В Винде, при запуске cmd, regedit и т.д. полностью пере запускается рабочий стол и exproler, сами команды не выполняются. Также не работает почта совершенно, хотя интернет присутствует и им можно свободно пользоваться.
Антивирусники ничего не находят (NOD32, Kaspersky).
Подозреваю, что что-то прописалось в реестр, реестр проконопатил - ничего подозрительного не нашел. (вполне возможно просто я не увидел)
Случай возник в третий раз, первые 2 раза помогал откат системы, на очередной машине он оказался - отключен. Пользователю выделил новую машину, дабы разобраться в чем же все-таки дело.
Возможно кто-то сталкивался? В общем прошу вашей помощи.

----------


## RNDM

Посмотри как работает винда в безопасном режиме. Просмотри все запущенные процессы и службы. Просмотри все, что автоматически загружается с виндой.

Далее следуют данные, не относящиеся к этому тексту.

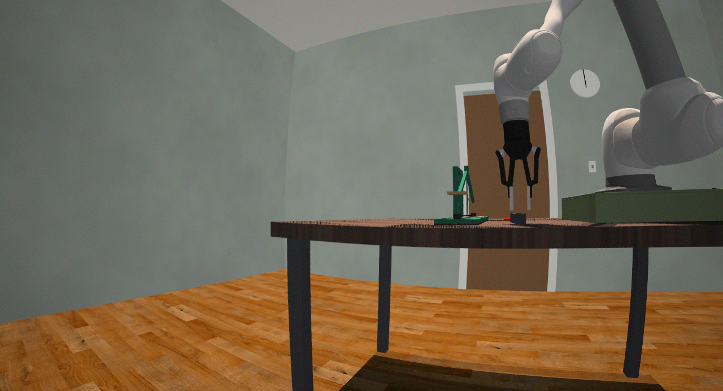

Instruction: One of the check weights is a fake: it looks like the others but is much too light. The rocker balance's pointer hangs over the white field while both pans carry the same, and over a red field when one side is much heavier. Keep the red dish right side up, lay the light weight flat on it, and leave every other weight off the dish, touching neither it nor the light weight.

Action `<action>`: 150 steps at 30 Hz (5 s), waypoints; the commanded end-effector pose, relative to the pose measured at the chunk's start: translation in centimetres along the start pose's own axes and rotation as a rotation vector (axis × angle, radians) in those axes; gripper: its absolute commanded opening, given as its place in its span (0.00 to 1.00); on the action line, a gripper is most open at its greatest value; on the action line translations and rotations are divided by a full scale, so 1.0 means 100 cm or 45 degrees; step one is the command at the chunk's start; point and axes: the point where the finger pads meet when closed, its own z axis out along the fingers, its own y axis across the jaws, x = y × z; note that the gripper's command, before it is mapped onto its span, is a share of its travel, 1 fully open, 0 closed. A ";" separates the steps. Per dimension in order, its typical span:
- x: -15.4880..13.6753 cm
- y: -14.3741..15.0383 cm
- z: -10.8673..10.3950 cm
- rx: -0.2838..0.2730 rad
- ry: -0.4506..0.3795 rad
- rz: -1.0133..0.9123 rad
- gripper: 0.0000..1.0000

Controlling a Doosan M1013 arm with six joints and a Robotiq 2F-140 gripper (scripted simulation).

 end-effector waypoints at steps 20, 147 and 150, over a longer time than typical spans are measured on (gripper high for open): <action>0.000 0.000 0.023 0.000 0.000 0.000 0.35; -0.001 0.000 -0.037 0.000 0.000 -0.089 0.24; -0.002 0.000 -0.039 0.000 0.000 -0.160 0.24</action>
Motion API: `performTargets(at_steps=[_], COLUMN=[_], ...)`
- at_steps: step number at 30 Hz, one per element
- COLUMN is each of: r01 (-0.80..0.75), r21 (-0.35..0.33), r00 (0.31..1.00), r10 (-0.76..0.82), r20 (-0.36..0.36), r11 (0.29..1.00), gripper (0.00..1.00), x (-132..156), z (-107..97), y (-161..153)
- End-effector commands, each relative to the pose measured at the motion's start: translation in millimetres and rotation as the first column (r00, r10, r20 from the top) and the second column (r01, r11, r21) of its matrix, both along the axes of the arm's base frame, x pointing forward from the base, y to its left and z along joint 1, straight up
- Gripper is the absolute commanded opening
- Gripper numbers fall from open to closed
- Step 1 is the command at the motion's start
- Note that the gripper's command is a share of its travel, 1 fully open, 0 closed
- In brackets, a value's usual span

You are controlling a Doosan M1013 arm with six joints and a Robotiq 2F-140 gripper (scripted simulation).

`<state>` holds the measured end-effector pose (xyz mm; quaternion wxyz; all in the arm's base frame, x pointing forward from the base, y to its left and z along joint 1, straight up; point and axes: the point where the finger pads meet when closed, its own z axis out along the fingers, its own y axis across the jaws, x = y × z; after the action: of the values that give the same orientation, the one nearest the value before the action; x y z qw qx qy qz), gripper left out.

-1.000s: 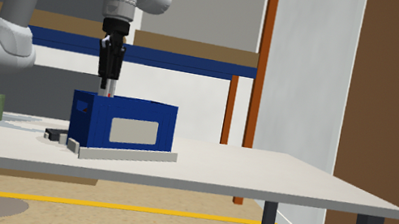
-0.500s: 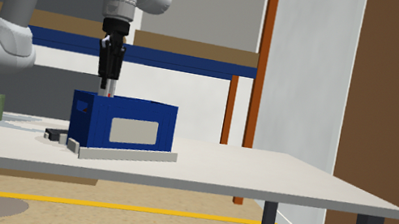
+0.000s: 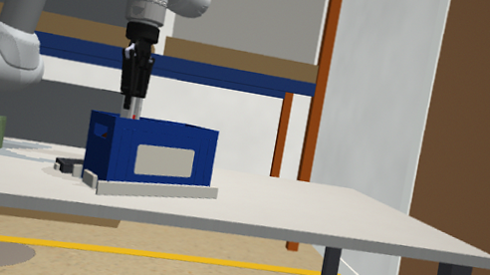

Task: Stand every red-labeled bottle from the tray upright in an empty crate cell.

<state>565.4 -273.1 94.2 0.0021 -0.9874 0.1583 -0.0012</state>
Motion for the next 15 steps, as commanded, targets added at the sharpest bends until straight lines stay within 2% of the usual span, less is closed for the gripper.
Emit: performTargets(at_steps=[1,15], r01=[0.000,0.000], r21=[0.000,0.000], r00=[1.000,1.000], r10=[0.000,0.000], r20=[0.000,0.000], r11=[1.000,1.000], gripper=[0.00,0.00], x=[0.0,0.0], z=[0.1,-1.9], y=[0.0,0.0])
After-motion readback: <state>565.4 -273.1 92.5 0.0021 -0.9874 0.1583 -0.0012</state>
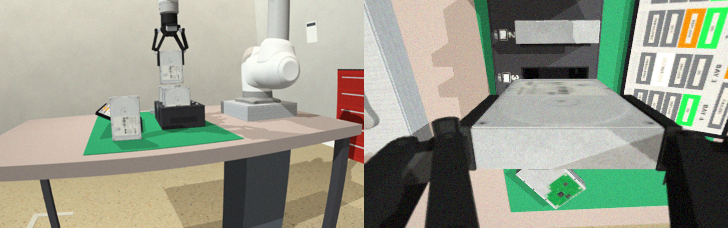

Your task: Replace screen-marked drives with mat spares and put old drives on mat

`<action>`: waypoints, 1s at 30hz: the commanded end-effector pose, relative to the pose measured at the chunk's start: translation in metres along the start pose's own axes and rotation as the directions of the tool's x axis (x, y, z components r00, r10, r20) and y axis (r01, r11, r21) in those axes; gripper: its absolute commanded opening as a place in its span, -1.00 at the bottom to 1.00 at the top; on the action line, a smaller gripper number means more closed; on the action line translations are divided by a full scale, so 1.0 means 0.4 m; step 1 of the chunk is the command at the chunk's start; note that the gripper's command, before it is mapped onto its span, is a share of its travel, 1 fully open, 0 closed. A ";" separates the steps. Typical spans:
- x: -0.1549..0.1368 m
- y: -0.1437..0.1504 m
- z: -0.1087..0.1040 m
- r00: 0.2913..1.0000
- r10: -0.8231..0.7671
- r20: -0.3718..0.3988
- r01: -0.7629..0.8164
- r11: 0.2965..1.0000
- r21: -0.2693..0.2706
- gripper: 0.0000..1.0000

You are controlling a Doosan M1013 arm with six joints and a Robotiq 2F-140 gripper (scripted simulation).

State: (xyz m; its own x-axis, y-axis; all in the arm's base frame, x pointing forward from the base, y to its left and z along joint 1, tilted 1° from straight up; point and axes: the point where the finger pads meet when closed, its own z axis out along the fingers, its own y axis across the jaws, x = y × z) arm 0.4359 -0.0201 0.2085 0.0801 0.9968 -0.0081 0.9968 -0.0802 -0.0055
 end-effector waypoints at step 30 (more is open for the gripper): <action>0.000 0.001 0.120 1.000 0.000 0.000 0.000 1.000 -0.001 -0.80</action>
State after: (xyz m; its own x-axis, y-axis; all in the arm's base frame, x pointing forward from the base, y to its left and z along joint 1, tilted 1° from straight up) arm 0.4357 -0.0205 0.1642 0.0801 0.9968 -0.0081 0.9968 -0.0801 -0.0055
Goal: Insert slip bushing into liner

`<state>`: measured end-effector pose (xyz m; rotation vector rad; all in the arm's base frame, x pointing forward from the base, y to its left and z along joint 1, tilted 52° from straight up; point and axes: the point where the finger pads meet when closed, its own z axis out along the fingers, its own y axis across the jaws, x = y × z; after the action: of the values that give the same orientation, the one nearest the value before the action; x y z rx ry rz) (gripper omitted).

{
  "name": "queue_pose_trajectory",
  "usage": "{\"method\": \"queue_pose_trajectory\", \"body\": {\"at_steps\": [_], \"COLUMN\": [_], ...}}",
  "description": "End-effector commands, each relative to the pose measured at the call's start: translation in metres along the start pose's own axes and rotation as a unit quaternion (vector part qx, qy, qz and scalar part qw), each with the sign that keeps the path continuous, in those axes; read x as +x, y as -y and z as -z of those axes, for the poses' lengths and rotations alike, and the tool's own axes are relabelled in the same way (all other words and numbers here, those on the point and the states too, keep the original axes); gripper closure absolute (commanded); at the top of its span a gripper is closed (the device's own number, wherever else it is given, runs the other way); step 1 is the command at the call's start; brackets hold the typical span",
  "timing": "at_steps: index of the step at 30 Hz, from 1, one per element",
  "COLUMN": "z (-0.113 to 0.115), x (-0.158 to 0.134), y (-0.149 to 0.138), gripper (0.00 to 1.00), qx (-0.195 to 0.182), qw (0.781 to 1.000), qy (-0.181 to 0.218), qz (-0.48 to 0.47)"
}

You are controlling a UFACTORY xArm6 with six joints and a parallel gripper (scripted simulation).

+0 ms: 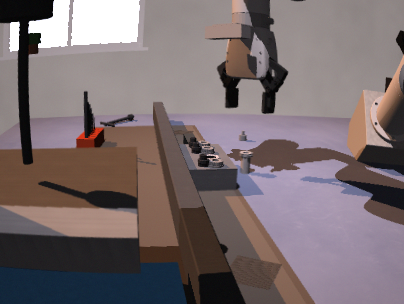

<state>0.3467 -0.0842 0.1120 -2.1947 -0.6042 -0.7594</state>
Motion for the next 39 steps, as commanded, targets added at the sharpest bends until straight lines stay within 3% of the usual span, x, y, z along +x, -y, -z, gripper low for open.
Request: {"method": "queue_pose_trajectory", "body": {"at_steps": [1,6,7,9,39], "z": [-0.0229,-0.0252,-0.0252,-0.0252,-0.0252], "x": [-0.0016,-0.0025,-0.0025,-0.0025,-0.0025], "y": [-0.0034,-0.0029,-0.0029,-0.0029,-0.0029], "gripper": [0.00,0.00,0.50,0.50,0.50], "qx": [-0.013,-0.022,-0.024,-0.027,-0.027], "qw": [0.993,0.971,0.965,0.958,0.958], "qy": [0.005,0.008,0.009,0.011,0.011], "qz": [-0.115,-0.239,-0.259,-0.284,-0.284]}}
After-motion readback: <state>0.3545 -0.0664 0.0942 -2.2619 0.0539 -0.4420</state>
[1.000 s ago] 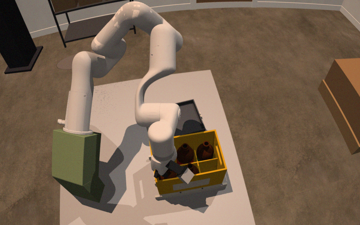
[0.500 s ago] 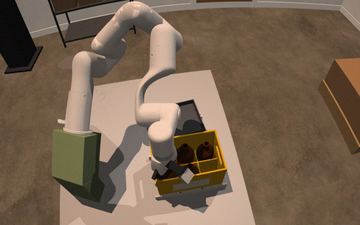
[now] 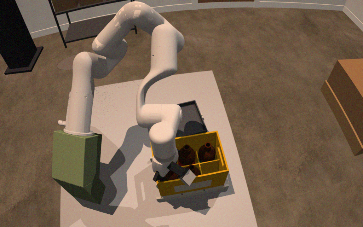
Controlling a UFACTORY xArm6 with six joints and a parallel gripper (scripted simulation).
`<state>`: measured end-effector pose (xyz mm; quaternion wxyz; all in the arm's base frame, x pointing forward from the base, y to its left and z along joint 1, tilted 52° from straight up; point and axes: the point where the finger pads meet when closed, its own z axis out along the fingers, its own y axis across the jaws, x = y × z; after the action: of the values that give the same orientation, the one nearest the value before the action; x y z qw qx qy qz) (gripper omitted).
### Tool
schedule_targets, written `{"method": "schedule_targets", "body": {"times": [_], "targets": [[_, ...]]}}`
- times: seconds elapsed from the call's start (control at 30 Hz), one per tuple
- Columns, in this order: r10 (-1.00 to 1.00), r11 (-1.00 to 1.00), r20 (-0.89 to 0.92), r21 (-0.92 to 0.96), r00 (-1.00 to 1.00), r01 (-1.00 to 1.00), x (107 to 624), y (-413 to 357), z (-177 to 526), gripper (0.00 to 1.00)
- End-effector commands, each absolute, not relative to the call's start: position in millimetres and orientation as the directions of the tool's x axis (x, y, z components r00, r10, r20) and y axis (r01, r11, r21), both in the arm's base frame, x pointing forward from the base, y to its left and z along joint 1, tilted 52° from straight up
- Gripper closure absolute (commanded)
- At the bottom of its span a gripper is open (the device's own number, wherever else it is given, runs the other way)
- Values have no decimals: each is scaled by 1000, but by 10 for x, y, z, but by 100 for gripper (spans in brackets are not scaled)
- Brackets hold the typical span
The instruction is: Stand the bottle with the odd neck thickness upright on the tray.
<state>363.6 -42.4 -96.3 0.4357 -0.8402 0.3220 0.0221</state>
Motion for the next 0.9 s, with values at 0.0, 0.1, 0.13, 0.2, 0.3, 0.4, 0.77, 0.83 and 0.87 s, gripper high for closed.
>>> {"method": "schedule_targets", "body": {"times": [0.0, 0.1, 0.13, 0.2, 0.3, 0.4, 0.77, 0.83, 0.87], "targets": [[-524, -413, -316, -718, 791, -560, 3644, -436, -959, 35], [-524, -413, -316, -718, 791, -560, 3644, -436, -959, 35], [-524, -413, -316, -718, 791, -560, 3644, -436, -959, 35], [-524, -413, -316, -718, 791, -560, 3644, -436, -958, 35], [-524, -413, -316, -718, 791, -560, 3641, -443, -953, 35], [-524, -413, -316, -718, 791, -560, 3635, -462, -937, 35], [-524, -413, -316, -718, 791, -560, 3587, -607, -816, 35], [-524, -413, -316, -718, 791, -560, 3572, -654, -777, 35], [-524, -413, -316, -718, 791, -560, 3564, -679, -756, 35]]}}
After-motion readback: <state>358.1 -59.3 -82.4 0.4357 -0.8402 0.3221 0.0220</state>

Где-то скорее всего висит косяк...

----------


## Rino

> Посмотри как работает винда в безопасном режиме. Просмотри все запущенные процессы и службы. Просмотри все, что автоматически загружается с виндой. Где-то скорее всего висит косяк...


Ну так понятно, что в безопасном режиме всё работает.
Косяк в реестре похоже, только вот найти не могу.

----------